Rating Short-Term Long-Term Senior
Outlook*Ba1Ba1
Income StatementBaa2B3
Balance SheetCaa2C
Leverage RatiosB3Ba3
Cash FlowBaa2Ba3
Rates of Return and ProfitabilityBaa2Baa2

*Financial analysis is the process of evaluating a company's financial performance and position by neural network. It involves reviewing the company's financial statements, including the balance sheet, income statement, and cash flow statement, as well as other financial reports and documents.
How does neural network examine financial reports and understand financial state of the company?

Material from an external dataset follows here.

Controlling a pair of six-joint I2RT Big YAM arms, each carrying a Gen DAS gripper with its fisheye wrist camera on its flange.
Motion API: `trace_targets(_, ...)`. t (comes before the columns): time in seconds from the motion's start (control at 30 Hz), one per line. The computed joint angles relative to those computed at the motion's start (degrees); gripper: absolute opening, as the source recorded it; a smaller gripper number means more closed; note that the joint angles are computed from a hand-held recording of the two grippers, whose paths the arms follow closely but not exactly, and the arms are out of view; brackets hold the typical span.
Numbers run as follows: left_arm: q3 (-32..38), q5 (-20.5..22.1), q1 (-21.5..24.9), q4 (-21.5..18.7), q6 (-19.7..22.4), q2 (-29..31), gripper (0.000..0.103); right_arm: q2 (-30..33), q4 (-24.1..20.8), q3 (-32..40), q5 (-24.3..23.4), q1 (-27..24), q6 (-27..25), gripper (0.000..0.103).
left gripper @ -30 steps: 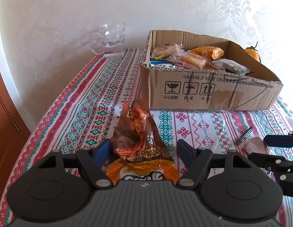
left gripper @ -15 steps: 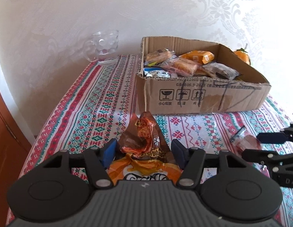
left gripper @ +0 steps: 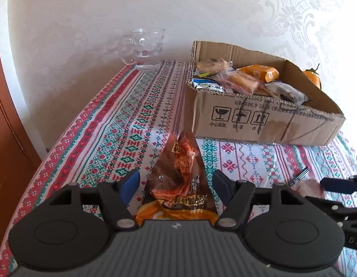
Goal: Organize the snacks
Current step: 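Grasp the orange-wrapped snack packet with left tool while right tool grasps the clear sausage packet, then lift the orange-wrapped packet with left tool and drop it into the box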
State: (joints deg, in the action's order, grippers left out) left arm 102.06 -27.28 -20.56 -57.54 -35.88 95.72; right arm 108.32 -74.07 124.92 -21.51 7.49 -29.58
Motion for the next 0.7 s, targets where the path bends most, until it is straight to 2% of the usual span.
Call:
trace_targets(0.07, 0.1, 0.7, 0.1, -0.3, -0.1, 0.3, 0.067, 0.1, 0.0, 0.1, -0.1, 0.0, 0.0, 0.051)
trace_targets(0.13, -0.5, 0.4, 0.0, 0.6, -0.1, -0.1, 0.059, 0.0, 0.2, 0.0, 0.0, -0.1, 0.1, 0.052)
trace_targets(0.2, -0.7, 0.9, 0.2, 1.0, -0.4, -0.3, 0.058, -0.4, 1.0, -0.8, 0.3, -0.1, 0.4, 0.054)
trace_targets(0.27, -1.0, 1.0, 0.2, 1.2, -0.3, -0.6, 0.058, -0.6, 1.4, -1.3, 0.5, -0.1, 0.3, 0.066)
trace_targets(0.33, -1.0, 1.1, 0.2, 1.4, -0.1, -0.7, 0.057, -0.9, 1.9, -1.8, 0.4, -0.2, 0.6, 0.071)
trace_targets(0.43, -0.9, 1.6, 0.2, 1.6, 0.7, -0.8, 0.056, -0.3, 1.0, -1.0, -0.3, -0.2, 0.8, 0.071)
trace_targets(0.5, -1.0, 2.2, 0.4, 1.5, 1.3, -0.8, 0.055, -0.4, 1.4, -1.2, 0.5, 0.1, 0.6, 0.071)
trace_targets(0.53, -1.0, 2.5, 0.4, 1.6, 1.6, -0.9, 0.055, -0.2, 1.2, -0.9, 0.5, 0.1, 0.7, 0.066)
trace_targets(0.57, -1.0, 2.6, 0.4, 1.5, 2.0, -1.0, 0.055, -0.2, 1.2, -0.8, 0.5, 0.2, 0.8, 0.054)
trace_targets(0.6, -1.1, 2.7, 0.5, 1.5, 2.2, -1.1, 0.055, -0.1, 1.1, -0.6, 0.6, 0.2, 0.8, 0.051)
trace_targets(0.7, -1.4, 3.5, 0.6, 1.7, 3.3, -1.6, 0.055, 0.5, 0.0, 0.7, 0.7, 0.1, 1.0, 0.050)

Prediction Confidence Score

Trust metric by Neural Network: 91 out of 100 with 741 signals.

References

  1. Hornik K, Stinchcombe M, White H. 1989. Multilayer feedforward networks are universal approximators. Neural Netw. 2:359–66
  2. Çetinkaya, A., Zhang, Y.Z., Hao, Y.M. and Ma, X.Y., Tempur Sealy Stock Forecast & Analysis. AC Investment Research Journal, 101(3).
  3. J. N. Foerster, Y. M. Assael, N. de Freitas, and S. Whiteson. Learning to communicate with deep multi-agent reinforcement learning. In Advances in Neural Information Processing Systems 29: Annual Conference on Neural Information Processing Systems 2016, December 5-10, 2016, Barcelona, Spain, pages 2137–2145, 2016.
  4. S. J. Russell and P. Norvig. Artificial Intelligence: A Modern Approach. Prentice Hall, Englewood Cliffs, NJ, 3nd edition, 2010
  5. Challen, D. W. A. J. Hagger (1983), Macroeconomic Systems: Construction, Validation and Applications. New York: St. Martin's Press.
  6. D. Bertsekas. Nonlinear programming. Athena Scientific, 1999.
  7. Athey S. 2019. The impact of machine learning on economics. In The Economics of Artificial Intelligence: An Agenda, ed. AK Agrawal, J Gans, A Goldfarb. Chicago: Univ. Chicago Press. In press
Frequently Asked QuestionsQ: What is the prediction methodology for CLB stock?
A: CLB stock prediction methodology: We evaluate the prediction models Modular Neural Network (Speculative Sentiment Analysis) and Lasso Regression
Q: Is CLB stock a buy or sell?
A: The dominant strategy among neural network is to Sell CLB Stock.
Q: Is Core Laboratories N.V. Common Stock stock a good investment?
A: The consensus rating for Core Laboratories N.V. Common Stock is Sell and is assigned short-term Ba1 & long-term Ba1 estimated rating.
Q: What is the consensus rating of CLB stock?
A: The consensus rating for CLB is Sell.
Q: What is the prediction period for CLB stock?
A: The prediction period for CLB is (n+3 month)

Premium

  • Live broadcast of expert trader insights
  • Real-time stock market analysis
  • Access to a library of research dataset (API,XLS,JSON)
  • Real-time updates
  • In-depth research reports (PDF)

Login
This project is licensed under the license; additional terms may apply.